In full and word for word, restate the lines of the listing.
--- START ---
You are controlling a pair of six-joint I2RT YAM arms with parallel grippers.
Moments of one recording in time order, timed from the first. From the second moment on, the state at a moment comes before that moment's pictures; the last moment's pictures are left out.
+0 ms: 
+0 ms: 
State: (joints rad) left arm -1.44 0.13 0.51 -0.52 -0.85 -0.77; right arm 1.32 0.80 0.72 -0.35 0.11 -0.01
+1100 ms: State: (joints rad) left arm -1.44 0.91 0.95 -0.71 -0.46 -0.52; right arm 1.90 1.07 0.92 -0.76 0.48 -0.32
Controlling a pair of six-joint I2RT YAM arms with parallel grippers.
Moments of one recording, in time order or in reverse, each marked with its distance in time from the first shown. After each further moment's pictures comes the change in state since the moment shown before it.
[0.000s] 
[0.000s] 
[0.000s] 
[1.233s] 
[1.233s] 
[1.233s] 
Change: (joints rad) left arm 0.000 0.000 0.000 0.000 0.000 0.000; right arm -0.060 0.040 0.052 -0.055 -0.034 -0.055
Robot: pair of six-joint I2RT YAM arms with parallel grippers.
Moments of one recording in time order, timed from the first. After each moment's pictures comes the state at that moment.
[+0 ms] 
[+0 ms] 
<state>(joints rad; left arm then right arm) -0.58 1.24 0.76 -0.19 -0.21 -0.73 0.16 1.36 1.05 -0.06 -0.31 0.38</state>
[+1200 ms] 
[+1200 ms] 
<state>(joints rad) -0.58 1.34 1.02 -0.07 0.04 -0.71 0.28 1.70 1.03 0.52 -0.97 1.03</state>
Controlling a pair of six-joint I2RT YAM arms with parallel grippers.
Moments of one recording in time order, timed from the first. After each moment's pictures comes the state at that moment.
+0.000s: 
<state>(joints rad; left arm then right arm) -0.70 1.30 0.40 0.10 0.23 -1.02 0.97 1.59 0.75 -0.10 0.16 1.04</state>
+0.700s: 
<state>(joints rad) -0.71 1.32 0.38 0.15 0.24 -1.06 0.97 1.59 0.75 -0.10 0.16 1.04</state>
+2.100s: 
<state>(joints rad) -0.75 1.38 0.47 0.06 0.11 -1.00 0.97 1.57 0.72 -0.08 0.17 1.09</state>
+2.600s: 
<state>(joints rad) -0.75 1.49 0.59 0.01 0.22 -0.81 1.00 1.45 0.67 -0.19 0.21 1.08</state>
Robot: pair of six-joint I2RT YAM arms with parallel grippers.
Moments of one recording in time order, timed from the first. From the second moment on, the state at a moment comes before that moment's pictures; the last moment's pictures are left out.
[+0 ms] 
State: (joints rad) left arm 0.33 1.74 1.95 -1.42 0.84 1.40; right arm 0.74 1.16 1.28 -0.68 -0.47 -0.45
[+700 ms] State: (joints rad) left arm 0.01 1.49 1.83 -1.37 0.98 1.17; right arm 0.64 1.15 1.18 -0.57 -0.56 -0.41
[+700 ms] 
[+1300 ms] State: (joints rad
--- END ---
• ANSWER BELOW
You are controlling a pair of six-joint I2RT YAM arms with parallel grippers.
Moments of one recording in time order, timed from the first. From the second moment on, the state at a moment comes before that moment's pictures; the last moment's pictures are left out.
+0 ms: 
+0 ms: 
State: (joints rad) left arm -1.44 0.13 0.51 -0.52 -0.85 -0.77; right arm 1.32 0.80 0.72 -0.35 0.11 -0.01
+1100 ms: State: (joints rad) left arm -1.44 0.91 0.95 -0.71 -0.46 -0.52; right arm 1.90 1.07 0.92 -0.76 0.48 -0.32
Controlling a pair of six-joint I2RT YAM arms with parallel grippers.
Moments of one recording, in time order or in reverse, each marked with its distance in time from the first shown. After each further moment's pictures comes the change in state since the moment shown before it.
[0.000s] 
[0.000s] 
[0.000s] 
[1.233s] 
[1.233s] 
[1.233s] 
Change: (joints rad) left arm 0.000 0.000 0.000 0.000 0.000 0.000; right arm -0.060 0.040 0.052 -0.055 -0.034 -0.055
Robot: pair of six-joint I2RT YAM arms with parallel grippers.
Moments of one recording in time order, timed from the first. After each moment's pictures comes the state at that moment.
[+0 ms] 
[+0 ms] 
<state>(joints rad; left arm then right arm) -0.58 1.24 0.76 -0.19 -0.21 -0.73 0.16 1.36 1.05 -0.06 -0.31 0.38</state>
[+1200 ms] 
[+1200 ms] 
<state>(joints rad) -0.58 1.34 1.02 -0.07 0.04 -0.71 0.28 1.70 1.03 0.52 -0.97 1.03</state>
Controlling a pair of six-joint I2RT YAM arms with parallel grippers.
Moments of one recording in time order, timed from the first. After each moment's pictures comes the state at that moment.
+0.000s: 
<state>(joints rad; left arm then right arm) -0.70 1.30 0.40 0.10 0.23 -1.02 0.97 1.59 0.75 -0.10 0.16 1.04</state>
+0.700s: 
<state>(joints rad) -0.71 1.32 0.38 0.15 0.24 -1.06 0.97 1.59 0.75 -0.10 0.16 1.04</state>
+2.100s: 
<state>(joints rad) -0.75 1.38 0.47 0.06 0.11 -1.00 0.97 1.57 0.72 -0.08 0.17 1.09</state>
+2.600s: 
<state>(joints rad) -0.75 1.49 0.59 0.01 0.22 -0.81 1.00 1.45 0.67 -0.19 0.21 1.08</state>
Robot: pair of six-joint I2RT YAM arms with parallel grippers.
Moments of one recording in time order, timed from the first. From the second moment on, the state at a moment comes before that moment's pictures; the last moment's pictures are left out.
[+0 ms] 
State: (joints rad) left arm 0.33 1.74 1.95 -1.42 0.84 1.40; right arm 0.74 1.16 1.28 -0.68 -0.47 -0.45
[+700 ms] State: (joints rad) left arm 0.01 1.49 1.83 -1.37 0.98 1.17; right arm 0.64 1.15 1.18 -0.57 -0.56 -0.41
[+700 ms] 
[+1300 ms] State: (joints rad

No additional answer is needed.